Organizations that are at the forefront of online audience engagement are presenting ideas that go beyond simply offering information about programming.  Instead, they are experimenting with different ways that audiences can become co-creators of content, which can then lead to a sense of ownership in the institution.  But crowd-curation should not be simply a matter of presenting art works and having a voting contest in the sense of American Idol.  Rather, arts managers need to envision a place of meaningful dialogue between their organization and their audience.

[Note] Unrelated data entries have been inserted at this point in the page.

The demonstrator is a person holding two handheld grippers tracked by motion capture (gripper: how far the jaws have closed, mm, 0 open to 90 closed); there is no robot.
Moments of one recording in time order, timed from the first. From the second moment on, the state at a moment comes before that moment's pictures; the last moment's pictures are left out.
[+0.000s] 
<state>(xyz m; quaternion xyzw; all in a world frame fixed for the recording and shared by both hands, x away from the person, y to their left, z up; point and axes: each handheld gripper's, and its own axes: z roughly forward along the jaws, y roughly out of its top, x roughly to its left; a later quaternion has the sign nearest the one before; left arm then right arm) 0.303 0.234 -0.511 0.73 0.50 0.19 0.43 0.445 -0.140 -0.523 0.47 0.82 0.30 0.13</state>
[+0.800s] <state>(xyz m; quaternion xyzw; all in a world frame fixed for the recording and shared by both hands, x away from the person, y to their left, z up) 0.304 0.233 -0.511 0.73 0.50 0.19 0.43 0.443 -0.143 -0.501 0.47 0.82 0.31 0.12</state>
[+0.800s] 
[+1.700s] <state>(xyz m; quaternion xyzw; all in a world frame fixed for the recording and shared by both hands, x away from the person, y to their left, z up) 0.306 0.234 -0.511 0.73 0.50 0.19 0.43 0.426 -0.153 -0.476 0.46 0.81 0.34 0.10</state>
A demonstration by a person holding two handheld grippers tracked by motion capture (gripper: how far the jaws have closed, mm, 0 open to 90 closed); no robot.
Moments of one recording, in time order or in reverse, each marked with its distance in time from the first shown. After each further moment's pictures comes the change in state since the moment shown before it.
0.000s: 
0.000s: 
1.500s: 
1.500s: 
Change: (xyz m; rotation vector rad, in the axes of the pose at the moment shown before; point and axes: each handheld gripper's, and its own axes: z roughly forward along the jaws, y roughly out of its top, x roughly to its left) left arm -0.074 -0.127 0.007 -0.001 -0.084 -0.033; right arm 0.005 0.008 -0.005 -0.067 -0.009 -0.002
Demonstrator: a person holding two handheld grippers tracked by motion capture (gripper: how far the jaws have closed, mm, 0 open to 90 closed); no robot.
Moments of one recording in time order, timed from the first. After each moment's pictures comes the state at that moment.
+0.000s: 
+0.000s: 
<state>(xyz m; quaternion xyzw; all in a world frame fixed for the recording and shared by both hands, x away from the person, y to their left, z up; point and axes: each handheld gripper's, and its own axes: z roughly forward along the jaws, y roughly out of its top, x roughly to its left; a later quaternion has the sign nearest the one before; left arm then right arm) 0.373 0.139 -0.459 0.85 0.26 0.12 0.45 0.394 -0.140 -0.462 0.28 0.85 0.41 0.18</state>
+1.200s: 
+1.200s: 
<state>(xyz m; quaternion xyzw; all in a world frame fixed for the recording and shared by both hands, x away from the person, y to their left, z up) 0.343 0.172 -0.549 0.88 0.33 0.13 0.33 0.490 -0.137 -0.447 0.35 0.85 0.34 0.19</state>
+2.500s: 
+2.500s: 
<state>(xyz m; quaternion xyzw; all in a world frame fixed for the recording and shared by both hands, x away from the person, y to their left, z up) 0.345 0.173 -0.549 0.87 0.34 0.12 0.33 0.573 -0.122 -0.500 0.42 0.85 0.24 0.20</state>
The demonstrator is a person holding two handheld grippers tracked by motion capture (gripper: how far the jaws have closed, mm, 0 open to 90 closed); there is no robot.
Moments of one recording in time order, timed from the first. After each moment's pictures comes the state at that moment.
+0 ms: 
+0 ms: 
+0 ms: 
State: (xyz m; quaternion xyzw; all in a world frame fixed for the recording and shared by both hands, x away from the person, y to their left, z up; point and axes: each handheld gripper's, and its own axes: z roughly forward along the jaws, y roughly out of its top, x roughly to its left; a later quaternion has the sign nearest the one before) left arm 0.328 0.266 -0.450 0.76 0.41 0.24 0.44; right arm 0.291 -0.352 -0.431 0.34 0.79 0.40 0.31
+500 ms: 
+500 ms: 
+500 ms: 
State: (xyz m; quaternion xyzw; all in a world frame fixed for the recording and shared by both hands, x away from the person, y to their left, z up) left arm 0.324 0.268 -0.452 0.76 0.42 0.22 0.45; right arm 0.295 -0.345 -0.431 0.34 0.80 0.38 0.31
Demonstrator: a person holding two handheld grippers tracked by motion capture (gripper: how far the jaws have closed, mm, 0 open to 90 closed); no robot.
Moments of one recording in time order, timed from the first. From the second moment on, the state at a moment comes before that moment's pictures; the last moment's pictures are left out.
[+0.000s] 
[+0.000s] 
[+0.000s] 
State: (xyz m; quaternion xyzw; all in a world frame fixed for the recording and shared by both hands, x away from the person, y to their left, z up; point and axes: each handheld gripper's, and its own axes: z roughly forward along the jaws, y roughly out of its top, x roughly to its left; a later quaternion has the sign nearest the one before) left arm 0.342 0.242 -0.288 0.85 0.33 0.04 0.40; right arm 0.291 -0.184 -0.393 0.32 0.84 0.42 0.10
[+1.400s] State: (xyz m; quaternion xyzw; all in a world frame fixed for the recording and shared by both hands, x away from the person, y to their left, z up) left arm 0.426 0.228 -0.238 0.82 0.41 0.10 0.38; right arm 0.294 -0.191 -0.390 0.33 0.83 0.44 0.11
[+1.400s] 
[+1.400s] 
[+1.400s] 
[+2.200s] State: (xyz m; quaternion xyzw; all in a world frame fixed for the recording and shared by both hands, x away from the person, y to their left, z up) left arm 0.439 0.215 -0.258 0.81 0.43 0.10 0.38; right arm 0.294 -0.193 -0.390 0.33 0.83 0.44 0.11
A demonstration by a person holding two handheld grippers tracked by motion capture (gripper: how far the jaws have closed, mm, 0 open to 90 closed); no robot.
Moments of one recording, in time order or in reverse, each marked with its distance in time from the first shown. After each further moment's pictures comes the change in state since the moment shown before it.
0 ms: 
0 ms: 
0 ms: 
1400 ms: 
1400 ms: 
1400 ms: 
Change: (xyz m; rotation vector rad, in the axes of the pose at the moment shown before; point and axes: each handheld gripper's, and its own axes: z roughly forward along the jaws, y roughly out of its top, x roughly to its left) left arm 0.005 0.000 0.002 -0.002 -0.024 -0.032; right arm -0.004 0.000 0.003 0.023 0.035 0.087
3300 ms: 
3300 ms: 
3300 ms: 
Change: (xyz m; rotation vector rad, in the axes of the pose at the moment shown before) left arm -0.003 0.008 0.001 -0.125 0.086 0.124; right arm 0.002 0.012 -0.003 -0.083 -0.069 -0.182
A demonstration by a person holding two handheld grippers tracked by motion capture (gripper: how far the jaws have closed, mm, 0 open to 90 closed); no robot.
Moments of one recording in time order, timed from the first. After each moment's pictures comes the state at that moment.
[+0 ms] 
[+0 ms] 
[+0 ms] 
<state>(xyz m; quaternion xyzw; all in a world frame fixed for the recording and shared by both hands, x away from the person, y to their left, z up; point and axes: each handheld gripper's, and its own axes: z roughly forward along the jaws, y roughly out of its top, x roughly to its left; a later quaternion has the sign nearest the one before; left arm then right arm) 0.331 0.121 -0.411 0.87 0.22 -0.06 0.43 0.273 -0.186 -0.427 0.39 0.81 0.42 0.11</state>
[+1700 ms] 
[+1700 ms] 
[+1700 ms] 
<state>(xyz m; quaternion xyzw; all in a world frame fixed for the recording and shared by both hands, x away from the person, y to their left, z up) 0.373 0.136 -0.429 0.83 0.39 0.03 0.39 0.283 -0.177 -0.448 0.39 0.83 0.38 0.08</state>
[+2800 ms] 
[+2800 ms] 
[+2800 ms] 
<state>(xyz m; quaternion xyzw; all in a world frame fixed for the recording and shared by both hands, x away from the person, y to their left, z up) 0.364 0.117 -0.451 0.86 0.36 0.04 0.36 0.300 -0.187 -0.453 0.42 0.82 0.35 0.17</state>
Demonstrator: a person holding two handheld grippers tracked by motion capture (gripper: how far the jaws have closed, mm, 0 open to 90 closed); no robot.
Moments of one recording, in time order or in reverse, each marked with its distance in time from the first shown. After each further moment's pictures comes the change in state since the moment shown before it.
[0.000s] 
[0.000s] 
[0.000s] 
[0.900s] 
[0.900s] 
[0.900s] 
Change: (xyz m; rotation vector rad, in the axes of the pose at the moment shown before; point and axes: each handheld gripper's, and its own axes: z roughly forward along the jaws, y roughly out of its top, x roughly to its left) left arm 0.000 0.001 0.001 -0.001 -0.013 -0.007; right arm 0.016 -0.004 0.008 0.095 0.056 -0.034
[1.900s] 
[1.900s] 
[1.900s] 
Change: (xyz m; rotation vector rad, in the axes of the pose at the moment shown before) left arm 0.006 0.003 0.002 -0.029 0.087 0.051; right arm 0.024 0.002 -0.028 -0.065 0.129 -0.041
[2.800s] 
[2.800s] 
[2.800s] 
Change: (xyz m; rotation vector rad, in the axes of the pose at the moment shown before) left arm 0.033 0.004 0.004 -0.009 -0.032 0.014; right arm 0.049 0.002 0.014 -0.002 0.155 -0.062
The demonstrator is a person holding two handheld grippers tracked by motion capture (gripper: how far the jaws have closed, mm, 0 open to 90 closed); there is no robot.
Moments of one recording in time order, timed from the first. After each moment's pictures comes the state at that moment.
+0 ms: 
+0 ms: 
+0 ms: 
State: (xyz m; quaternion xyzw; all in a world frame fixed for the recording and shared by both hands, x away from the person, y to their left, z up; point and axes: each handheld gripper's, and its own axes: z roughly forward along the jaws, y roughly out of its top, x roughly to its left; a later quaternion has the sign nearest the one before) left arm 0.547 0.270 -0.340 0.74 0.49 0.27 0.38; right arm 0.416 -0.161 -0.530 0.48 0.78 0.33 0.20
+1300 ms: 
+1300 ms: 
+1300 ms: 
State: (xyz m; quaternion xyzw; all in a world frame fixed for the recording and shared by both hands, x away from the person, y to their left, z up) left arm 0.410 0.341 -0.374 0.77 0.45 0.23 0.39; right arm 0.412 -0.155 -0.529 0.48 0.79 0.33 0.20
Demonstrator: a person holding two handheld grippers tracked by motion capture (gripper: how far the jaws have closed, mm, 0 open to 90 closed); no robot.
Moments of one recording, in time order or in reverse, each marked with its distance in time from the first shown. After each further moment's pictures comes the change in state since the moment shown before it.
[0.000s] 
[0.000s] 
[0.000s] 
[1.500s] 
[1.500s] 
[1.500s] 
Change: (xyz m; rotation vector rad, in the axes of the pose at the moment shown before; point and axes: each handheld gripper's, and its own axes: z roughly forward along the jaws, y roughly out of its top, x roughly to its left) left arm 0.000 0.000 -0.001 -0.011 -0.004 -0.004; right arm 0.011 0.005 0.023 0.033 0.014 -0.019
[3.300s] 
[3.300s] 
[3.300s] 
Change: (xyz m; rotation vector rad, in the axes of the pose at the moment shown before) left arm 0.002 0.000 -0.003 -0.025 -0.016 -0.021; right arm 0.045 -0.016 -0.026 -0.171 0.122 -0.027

Crowd-curation is exciting because it is a clear illustration of the changing dynamics of the audience/museum relationship.  It takes creative online participation and literally translates the collective online vision into physical space.  Along the way, it can stimulate creative thinking by:

  • Getting the participant/curator to think about her own internal perceptions of art, and perhaps inspire her to dig even deeper through self-reflection. What struck me most in my experience as a curator of Split-Second was how successful the exercise was in getting me to think about not only the art in the show but also my own understanding of visual culture.
  • Creating discussion, based upon the collective decisions of the audience, about big-picture questions, like: How is artistic value determined? Is general consensus achievable in determining artist merit?

By putting the internal and collective processes together, crowd-curation has the potential to achieve multiple levels of meaningful contemplation.  Of course, arts managers may feel like they are taking a significant risk.  They may fear that the artistic content chosen by the masses will not constitute a “quality” exhibition in the traditional sense.  And, perhaps worse, if crowd-curation IS able to produce a quality exhibition, then what is the point of having all of these professionals around?  However, as sites like Wikipedia or perhaps the “comments” section of any website have shown, opening up the production of content to crowds is precisely the time when professional, articulate viewpoints are needed most.

This is not to argue that crowd-curation methods should or will replace traditional curatorial models.  In fact, it doesn’t make sense for all art museums to try it (based on a number of factors such as the nature of the audience, resources available, the nature of the exhibit, etc.)  Even so, crowd-curation is an innovative approach to breaking down the barriers between art museum and audience, and it’s a fascinating reflection of the way we live now.